Synthetic data, generative AI
Not only is synthetic data useful for AI and ML model training, it can also be applied to accelerate generative AI – an already growing use of the technology – even faster.
Parallel Domain looks to the field as the company enters 2023 with fresh capital. It hopes to multiply the data generative AI needs to train so it can become an even more powerful tool for content creation. The R&D team focuses on the variety and detail in the synthetic data simulations it can provide.

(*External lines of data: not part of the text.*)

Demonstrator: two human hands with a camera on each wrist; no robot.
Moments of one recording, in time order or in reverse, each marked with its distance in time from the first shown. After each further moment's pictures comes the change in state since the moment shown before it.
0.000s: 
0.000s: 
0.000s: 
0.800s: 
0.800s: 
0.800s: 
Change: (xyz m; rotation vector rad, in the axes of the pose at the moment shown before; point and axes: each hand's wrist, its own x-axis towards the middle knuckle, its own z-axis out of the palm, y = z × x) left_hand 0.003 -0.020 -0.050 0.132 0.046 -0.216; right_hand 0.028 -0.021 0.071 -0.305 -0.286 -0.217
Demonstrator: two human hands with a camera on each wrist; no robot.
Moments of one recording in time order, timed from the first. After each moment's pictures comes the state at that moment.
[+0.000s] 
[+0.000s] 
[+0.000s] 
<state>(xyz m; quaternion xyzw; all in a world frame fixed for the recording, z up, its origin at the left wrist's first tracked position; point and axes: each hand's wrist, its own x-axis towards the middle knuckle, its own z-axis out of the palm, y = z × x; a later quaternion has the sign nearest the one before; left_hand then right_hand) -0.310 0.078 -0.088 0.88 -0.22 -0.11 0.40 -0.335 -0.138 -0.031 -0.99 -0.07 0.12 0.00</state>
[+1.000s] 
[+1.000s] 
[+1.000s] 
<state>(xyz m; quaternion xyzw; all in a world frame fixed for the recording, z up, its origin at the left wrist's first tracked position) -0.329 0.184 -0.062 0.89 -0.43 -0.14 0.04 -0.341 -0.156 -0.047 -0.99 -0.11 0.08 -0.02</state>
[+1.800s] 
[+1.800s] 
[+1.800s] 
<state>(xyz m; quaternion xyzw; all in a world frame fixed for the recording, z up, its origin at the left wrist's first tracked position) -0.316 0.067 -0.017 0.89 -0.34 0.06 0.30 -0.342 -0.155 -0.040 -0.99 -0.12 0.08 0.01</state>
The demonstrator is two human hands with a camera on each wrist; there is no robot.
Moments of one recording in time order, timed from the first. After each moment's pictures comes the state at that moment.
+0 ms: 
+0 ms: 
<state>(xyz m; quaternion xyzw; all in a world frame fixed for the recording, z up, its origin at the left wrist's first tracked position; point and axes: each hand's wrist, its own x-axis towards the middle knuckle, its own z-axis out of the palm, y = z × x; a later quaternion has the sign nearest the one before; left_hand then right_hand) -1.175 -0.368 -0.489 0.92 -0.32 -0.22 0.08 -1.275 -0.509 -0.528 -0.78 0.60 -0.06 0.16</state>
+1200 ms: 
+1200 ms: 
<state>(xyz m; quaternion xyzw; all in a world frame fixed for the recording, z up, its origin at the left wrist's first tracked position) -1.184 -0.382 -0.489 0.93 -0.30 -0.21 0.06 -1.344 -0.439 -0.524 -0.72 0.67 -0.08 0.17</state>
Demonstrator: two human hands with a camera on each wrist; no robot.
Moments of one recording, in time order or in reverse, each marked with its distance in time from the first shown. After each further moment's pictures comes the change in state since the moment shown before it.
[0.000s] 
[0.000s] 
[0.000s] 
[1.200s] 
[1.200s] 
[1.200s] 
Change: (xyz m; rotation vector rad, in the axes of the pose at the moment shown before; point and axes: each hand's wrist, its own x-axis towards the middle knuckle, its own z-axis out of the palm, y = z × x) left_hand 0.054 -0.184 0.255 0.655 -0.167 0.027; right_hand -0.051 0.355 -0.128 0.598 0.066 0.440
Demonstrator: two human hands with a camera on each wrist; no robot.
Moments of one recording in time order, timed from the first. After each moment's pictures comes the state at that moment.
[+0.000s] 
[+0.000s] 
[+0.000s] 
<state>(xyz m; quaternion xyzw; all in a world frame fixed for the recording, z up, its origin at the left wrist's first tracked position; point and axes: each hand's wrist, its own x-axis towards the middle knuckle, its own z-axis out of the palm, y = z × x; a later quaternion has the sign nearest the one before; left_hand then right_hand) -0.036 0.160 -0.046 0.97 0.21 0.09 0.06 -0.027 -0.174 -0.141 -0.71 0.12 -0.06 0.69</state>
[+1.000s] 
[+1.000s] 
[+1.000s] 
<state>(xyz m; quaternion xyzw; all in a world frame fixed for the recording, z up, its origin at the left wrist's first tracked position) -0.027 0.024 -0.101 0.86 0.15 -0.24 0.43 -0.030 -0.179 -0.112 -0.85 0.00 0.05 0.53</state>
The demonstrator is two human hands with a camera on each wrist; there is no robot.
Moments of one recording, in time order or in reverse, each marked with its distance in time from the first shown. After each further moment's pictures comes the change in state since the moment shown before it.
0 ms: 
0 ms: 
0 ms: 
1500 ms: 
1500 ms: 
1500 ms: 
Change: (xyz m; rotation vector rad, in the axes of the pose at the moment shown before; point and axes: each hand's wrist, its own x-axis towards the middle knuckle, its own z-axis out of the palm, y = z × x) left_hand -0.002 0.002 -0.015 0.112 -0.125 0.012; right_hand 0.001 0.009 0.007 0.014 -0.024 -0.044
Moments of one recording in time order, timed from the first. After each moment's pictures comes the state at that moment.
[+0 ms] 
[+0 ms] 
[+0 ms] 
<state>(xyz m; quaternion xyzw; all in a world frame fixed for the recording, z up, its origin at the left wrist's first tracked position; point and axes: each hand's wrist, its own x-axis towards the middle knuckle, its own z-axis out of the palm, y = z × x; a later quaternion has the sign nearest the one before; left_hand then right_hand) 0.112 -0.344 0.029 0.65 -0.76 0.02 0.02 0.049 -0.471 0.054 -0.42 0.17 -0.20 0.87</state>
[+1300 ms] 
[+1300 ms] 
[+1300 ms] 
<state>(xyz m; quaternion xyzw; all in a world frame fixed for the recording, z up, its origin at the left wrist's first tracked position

“I’m excited about generative AI in our space,” McNamara said. “We are not here to create an artistic interpretation of the world. We are here to actually create a digital cousin of the world. I think generative AI is very powerful in looking at sample images from around the world, then pulling those in and creating interesting examples and new information in synthetic data. Therefore, generative AI will be a big part of the technological advancements we invest in in the coming year.”
The value of synthetic data is not limited to AI. Also, given the sheer amount of data required to create realistic virtual environments, it’s the only practical approach to moving the metaverse forward.
Parallel Domain is part of the fast-growing synthetic data startup sector, which Crunchbase previously reported will see a streak of funding. Datagen, Gretel AI and Mostly AI are some of its competitors that also raised several million in the past year.
VentureBeat’s mission is to become a digital city plaza where tech decision makers can learn about transformative business technology and execute transactions. Discover our Briefings.